──────── Data section ────────

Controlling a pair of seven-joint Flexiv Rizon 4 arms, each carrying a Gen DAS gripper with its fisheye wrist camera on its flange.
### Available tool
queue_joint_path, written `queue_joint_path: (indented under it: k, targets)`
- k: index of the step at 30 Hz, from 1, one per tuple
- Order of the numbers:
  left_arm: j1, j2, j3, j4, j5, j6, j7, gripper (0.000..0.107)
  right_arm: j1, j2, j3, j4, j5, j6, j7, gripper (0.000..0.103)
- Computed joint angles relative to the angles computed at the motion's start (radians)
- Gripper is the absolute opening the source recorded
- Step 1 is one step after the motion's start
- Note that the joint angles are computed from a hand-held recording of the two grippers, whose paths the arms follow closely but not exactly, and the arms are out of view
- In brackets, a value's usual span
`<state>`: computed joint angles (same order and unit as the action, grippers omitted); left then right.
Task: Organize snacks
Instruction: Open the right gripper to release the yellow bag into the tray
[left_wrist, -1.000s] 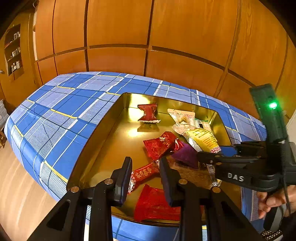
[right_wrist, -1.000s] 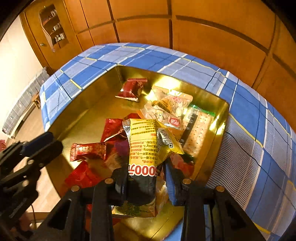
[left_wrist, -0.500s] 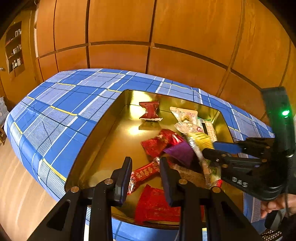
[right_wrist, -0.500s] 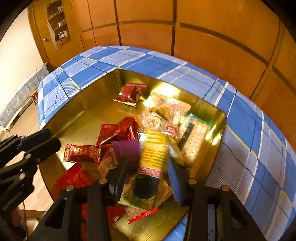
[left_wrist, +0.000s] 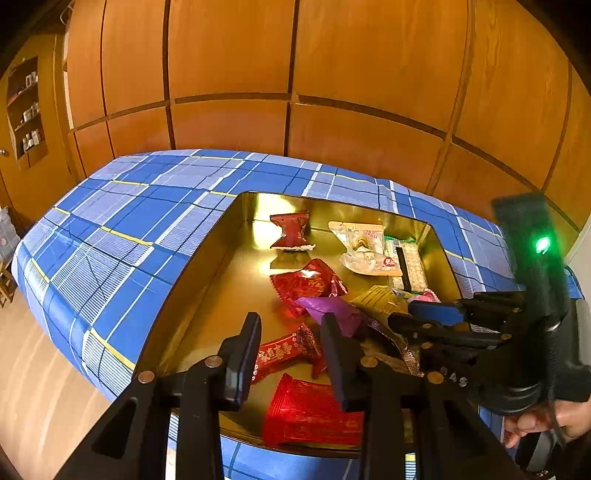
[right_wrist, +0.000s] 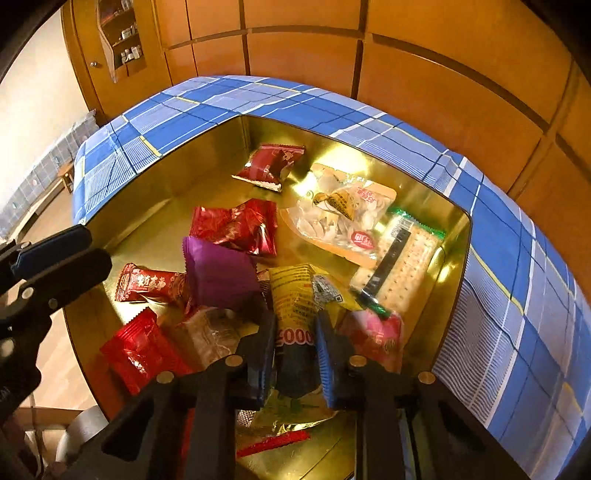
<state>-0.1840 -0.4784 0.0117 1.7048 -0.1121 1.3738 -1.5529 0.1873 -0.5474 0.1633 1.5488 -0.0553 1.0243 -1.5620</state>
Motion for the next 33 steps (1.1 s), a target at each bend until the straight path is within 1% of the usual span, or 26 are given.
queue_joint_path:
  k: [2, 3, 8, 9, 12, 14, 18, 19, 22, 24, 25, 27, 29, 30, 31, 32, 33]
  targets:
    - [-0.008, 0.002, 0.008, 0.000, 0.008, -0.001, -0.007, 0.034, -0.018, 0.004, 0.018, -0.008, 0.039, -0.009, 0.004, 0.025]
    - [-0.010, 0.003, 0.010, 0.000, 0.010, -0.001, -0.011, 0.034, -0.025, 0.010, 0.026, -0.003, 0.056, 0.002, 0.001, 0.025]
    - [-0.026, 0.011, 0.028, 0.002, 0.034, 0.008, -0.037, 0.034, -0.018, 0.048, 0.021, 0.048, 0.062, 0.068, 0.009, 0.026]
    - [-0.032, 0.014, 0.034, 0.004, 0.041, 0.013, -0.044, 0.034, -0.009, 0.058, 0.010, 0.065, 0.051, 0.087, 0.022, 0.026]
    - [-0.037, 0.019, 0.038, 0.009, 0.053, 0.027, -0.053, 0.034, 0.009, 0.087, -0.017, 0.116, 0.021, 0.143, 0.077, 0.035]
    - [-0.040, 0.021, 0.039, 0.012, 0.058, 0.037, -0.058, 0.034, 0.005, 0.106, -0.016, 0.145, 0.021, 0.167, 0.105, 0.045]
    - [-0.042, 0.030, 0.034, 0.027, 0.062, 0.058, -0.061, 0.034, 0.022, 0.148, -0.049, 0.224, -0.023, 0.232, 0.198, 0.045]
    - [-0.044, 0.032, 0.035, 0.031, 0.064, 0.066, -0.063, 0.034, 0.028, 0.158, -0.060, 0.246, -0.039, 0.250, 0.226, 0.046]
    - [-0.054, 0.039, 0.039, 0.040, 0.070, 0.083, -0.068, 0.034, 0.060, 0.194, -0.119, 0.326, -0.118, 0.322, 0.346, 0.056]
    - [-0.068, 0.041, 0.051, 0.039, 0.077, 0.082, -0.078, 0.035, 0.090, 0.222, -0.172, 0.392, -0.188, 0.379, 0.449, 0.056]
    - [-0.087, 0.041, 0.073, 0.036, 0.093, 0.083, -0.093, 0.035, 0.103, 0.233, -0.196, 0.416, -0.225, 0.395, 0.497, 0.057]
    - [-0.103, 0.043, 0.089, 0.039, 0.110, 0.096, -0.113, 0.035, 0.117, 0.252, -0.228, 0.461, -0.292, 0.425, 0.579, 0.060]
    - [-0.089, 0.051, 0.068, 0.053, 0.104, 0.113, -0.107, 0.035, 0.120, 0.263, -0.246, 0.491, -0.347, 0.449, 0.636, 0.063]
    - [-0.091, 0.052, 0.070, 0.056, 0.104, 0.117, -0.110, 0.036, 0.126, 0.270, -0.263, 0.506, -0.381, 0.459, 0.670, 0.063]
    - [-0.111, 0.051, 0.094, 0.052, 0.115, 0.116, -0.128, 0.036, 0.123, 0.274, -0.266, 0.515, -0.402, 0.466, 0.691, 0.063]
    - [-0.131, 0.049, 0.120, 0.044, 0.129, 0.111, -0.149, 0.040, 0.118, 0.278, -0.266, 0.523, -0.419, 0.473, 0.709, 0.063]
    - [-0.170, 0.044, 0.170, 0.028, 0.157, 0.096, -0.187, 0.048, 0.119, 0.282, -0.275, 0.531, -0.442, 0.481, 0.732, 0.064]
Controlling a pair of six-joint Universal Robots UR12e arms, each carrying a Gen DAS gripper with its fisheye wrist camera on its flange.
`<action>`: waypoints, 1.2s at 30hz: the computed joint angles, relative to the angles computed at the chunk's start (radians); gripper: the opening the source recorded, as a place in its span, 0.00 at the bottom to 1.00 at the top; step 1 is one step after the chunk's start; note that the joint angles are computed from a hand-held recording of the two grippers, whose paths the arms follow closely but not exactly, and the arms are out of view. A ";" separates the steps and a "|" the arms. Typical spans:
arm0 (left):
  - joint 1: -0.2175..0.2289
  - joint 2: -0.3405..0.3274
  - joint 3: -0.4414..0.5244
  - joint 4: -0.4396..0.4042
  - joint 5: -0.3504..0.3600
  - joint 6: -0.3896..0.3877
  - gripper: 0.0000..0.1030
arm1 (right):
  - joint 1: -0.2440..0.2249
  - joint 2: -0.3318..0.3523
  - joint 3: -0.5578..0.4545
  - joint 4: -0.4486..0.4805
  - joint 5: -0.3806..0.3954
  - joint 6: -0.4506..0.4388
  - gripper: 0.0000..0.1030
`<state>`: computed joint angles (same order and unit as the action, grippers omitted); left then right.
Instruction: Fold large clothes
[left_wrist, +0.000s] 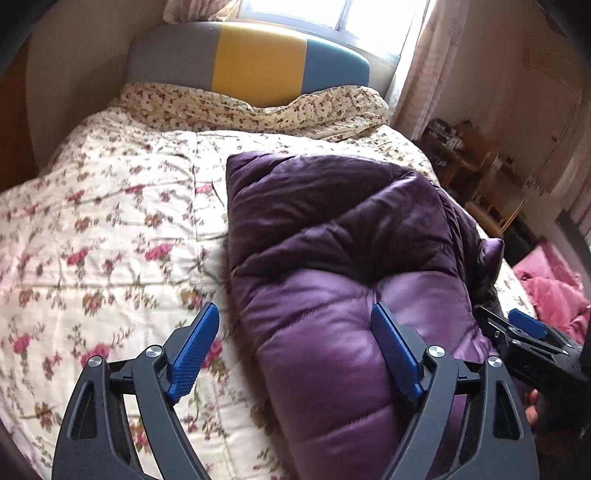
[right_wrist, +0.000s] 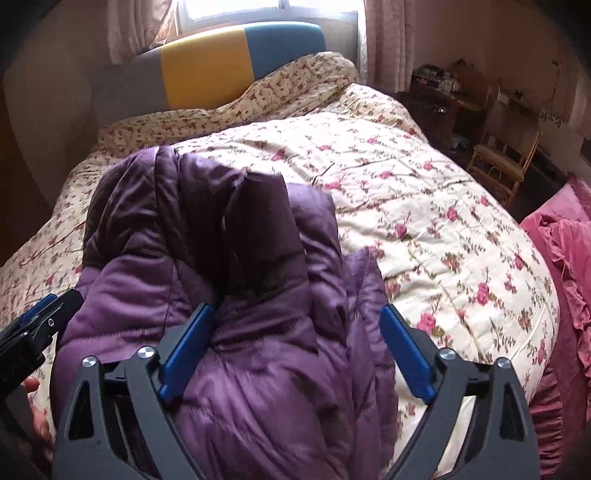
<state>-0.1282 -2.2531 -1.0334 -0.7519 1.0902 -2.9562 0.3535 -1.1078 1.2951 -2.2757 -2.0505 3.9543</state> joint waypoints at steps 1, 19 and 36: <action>0.006 0.004 -0.010 -0.002 -0.020 -0.003 0.81 | 0.000 -0.004 0.006 -0.007 0.013 0.001 0.90; 0.035 -0.026 0.034 -0.210 -0.327 -0.011 0.50 | -0.033 -0.023 0.109 -0.269 0.276 -0.028 0.28; 0.178 0.099 -0.126 0.051 -0.234 -0.082 0.47 | 0.068 0.199 -0.258 -0.209 0.375 -0.239 0.24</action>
<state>0.0494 -2.1540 -1.1594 -0.7006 0.8557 -3.0387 0.4215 -0.9090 1.0372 -2.4846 -1.6756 3.7149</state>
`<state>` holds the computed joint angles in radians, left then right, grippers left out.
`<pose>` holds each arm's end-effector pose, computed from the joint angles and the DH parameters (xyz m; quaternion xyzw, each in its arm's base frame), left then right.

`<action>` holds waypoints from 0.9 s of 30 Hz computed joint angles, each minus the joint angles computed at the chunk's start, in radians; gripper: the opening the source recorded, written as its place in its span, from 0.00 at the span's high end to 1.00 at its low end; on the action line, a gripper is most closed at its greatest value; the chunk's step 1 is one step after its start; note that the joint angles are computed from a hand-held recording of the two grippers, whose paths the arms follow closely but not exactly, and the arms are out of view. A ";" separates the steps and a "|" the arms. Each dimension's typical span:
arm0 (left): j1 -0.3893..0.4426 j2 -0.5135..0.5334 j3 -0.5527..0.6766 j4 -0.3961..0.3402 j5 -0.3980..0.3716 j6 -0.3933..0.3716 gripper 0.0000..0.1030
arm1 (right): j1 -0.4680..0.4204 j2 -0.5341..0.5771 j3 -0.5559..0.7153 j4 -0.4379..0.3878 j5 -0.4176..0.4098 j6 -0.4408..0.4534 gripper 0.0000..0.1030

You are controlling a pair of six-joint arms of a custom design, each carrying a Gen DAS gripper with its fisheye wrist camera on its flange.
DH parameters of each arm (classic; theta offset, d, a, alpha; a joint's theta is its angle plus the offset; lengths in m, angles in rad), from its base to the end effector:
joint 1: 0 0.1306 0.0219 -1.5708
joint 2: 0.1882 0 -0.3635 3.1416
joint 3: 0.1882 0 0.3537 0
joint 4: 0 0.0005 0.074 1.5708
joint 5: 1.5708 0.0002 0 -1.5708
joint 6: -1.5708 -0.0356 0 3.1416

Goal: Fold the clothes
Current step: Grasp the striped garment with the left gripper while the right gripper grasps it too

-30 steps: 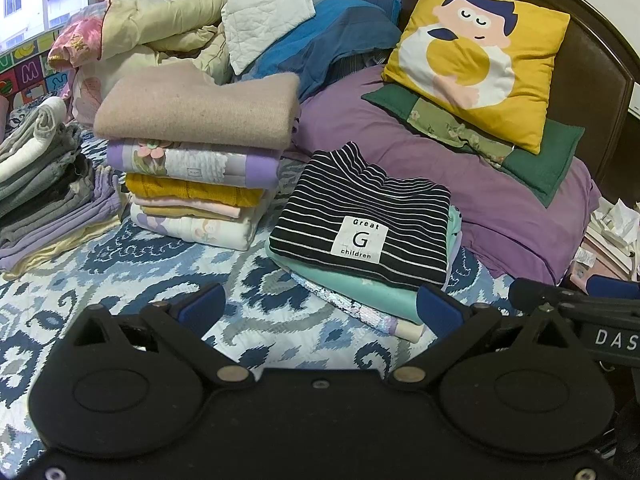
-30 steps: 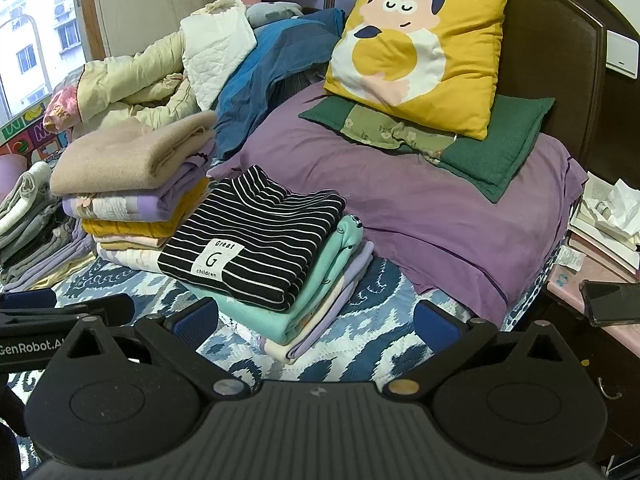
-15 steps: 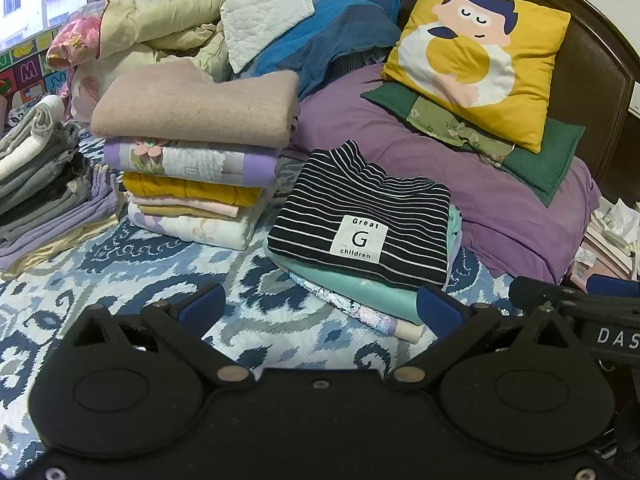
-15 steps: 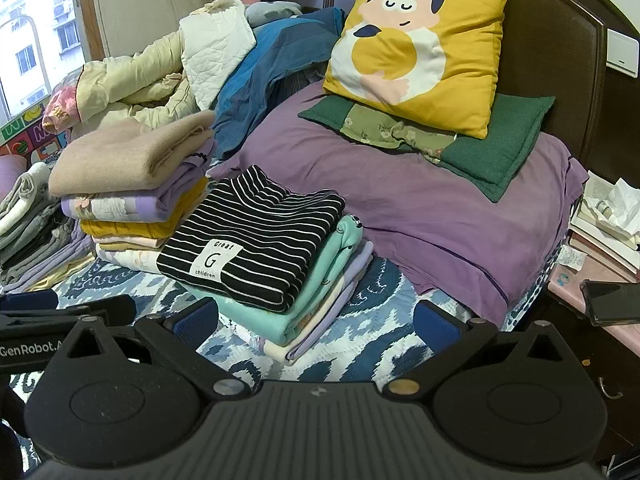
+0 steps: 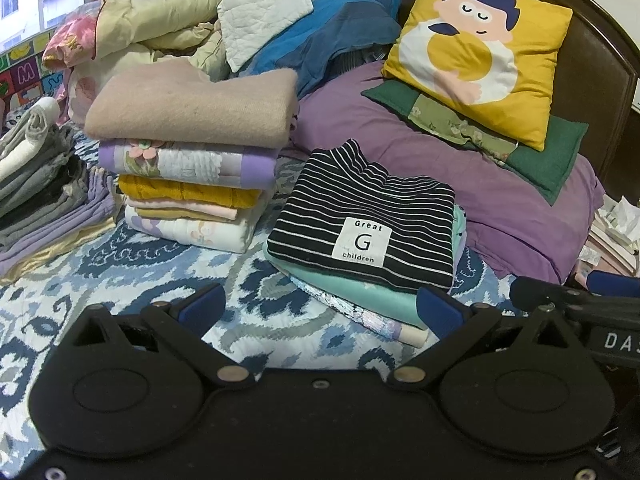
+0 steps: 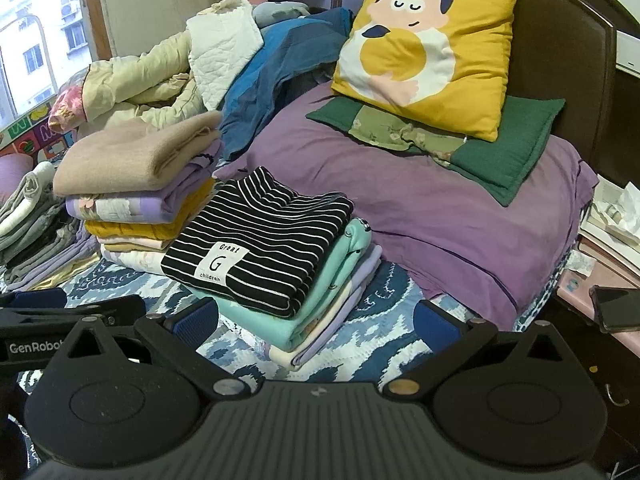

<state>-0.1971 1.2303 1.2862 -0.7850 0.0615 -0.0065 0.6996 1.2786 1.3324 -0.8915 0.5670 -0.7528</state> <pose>0.3932 -0.0813 0.4365 0.1052 0.9063 -0.0668 0.4038 0.3239 0.2469 0.4337 0.1241 0.8933 0.0332 0.4307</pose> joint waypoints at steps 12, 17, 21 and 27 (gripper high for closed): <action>0.058 0.087 0.011 0.118 0.124 -0.028 0.00 | -0.075 0.003 -0.070 0.198 -0.107 0.058 0.00; 0.069 0.173 0.079 0.063 0.146 -0.095 0.00 | -0.100 0.046 -0.068 0.255 -0.133 0.105 0.00; 0.070 0.209 0.082 0.119 0.120 -0.134 0.00 | -0.119 0.088 -0.040 0.239 -0.141 0.104 0.00; 0.102 0.258 0.093 0.171 0.201 -0.122 0.05 | -0.134 0.108 -0.069 0.312 -0.169 0.114 0.00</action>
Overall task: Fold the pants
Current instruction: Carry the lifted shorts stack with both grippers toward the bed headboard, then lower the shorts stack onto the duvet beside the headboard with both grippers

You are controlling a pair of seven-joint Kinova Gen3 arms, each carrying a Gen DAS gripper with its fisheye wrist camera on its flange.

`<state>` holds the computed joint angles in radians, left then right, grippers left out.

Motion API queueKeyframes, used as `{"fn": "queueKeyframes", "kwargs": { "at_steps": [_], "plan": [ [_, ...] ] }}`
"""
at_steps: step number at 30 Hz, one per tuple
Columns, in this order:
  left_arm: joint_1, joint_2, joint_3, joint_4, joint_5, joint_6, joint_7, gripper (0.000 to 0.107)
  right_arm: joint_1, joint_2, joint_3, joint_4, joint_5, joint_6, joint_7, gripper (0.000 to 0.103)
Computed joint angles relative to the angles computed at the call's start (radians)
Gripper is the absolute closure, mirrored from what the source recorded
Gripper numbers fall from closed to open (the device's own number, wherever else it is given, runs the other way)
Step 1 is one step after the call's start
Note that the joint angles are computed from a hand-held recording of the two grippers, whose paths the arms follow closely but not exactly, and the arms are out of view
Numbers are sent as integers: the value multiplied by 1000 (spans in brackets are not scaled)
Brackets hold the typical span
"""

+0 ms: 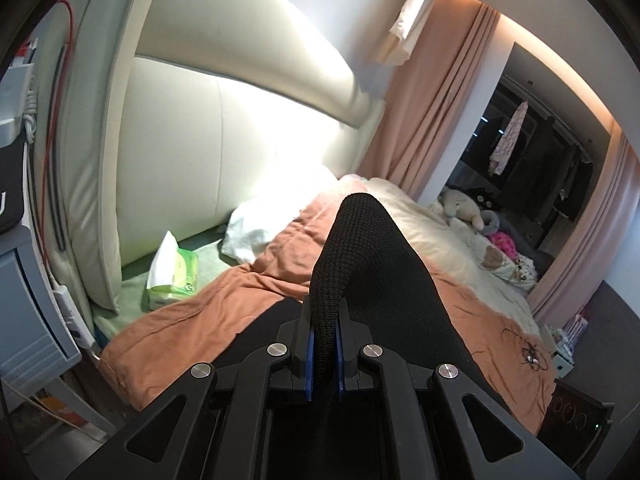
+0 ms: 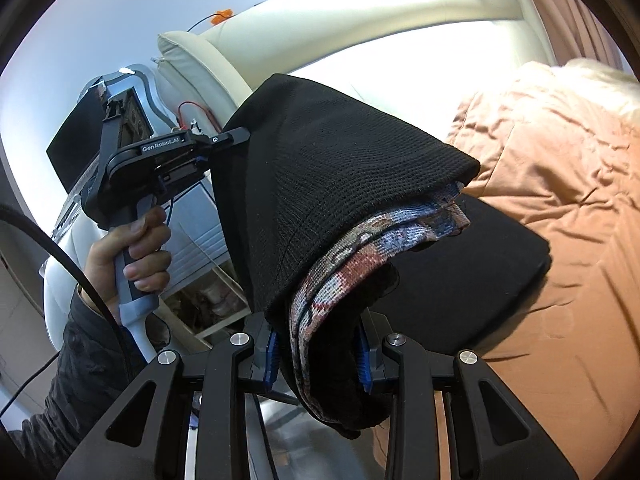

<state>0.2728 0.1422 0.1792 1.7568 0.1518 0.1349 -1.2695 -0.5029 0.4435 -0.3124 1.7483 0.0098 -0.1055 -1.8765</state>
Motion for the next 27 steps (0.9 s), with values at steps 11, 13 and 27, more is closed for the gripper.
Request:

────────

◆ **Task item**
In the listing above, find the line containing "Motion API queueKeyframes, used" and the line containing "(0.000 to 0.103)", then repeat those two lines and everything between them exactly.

◆ **Response to the exercise**
Motion API queueKeyframes, used as `{"fn": "queueKeyframes", "kwargs": { "at_steps": [_], "plan": [ [_, ...] ] }}`
"""
at_steps: step number at 30 Hz, one per tuple
Columns, in this order:
  left_arm: joint_1, joint_2, joint_3, joint_4, joint_5, joint_6, joint_7, gripper (0.000 to 0.107)
  right_arm: joint_1, joint_2, joint_3, joint_4, joint_5, joint_6, joint_7, gripper (0.000 to 0.103)

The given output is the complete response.